The beauty of working as a bench scientist is that with enough planning you can make your schedule accommodate almost any kind of activity for relatively short periods of time. Every scientist knows the tribulations of running and re-running enormous, multi-tasking experiments that drain the soul, exhaust the body and numb the mind. It’s one of the hardest “skills” to acquire in graduate school, and I don’t think you ever really get used to it. Eventually there is just a perverse delight in pushing yourself beyond the limit. You make sure you’re seen in the corridors looking haggard and unshaven. You email administrators and colleagues at ridiculous times of the night so they know you’re still in the lab, while they – clearly weaker than you – eat, sleep or spend time with their families.

The flipside of these long hours and nerve-stretching bouts of activity is the ability (which comes with long experience) to plan your life almost to the minute for days or weeks at a time. This is another way of dealing with the monotony of benchwork. When you have to repeat an experiment five times so that you can perform statistical analysis on the data, and you know that it is only going to work three out of every four or five times, you have to be able to deal with extended periods of repetition without losing focus. Especially when each attempt at the experiment could take three or four days (oh, the horror stories I could share…).

Knowing exactly when and where you need to be allows you to plan your “illness” perfectly to coincide with the next football match. Indeed, I pride myself on having seen every England football game since I moved to the US in 1998. I have to admit sometimes it has been easier than others. For example the 2002 World Cup was held in Japan and South Korea, and most live games were shown between midnight and dawn Eastern Standard Time. This meant I could watch the game, get some sleep and still be in the lab before 10am, which is about average for most graduate students.

This year the World Cup is in South Africa so games are shown at dawn, lunchtime and early afternoon Central Standard Time. This could pose a problem for some people, but as I’ve shown, not this enterprising scientist. When the schedule of games was announced several weeks ago my mind immediately sprang into action and began running through any recent absences I might have had. I carefully plotted the pattern of sudden migraines, flat tires and spontaneous attacks of bronchitis I would need to rely on for the month of June 11th—July 11th. You’ll note that man-flu is no longer on the list. Once one reaches one’s mid-thirties, work-cancelling hangovers are not tolerated as lightly as they were when one was a decade younger and less – ahem – ‘responsible’.

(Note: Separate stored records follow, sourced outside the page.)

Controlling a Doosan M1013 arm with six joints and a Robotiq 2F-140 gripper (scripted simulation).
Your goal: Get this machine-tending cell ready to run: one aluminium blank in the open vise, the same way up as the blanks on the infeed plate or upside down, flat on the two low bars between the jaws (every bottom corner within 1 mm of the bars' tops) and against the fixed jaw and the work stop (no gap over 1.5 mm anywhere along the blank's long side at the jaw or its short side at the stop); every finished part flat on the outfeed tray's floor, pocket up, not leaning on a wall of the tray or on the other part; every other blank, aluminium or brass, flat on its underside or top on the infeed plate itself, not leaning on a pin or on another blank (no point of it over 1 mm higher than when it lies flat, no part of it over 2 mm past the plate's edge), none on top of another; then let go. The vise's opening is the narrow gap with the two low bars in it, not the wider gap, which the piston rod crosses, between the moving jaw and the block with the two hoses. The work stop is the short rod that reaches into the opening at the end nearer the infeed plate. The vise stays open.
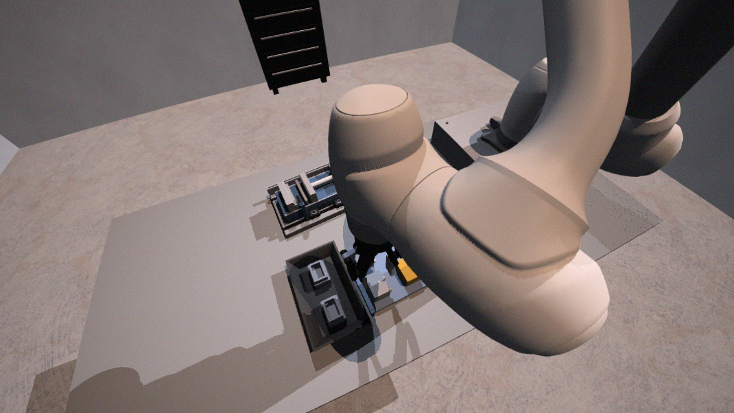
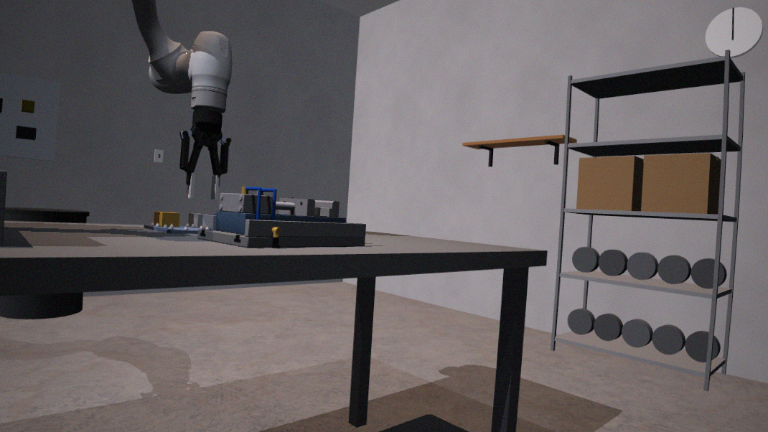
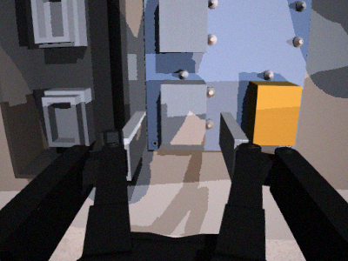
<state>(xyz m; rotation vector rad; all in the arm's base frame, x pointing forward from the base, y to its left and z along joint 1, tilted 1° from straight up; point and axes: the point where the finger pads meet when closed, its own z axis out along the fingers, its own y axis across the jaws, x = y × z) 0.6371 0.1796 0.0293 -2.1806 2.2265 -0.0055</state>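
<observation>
Now: hand 11 cm above the infeed plate, 5 cm past it and 4 cm to the left of it. Also, from my hand: work stop: 31 cm to the right, 9 cm ahead, 2 cm below; piston rod: 36 cm to the right, 4 cm below; brass blank: 9 cm below, 9 cm behind.
</observation>
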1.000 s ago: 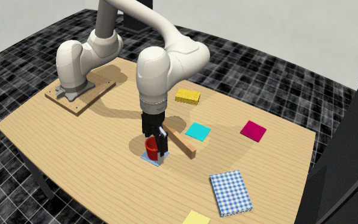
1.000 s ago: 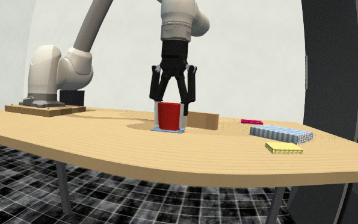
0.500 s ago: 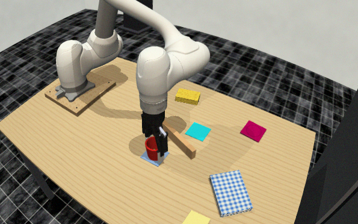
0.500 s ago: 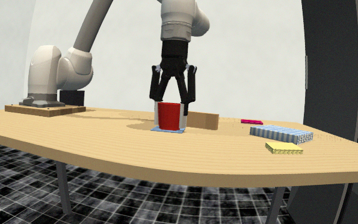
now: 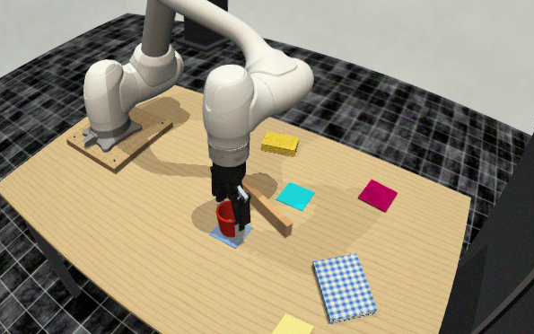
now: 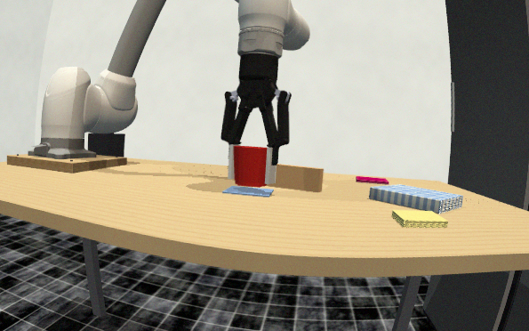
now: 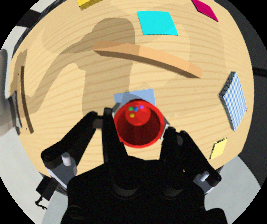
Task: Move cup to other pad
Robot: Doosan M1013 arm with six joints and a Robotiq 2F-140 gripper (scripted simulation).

But, you’re probably saying to yourself now, “Dr. Brooks, you mad (and handsome and talented) headstrong fool! Why are you sharing these secrets with us now? What happens if your boss sees this!” But, you see, I had an epiphany during my illness-bad luck-scheduling. It doesn’t matter anymore because I am no longer a bench scientist. I changed jobs about 18 months ago and moved into academic administration and now as a staff member I finally get the benefits denied to most junior scientists in the US.

Not only did I get a rather significant pay rise, but I also accrue time off. So, if I want to take a few days off in the middle of the summer to watch England cruise to glory on the world stage, I can and really, no one can stop me “wasting” my vacation this way. And so far this guilt-free version hasn’t changed the taste of a nice cold beer on a workday afternoon, or diminished the excitement of the game either.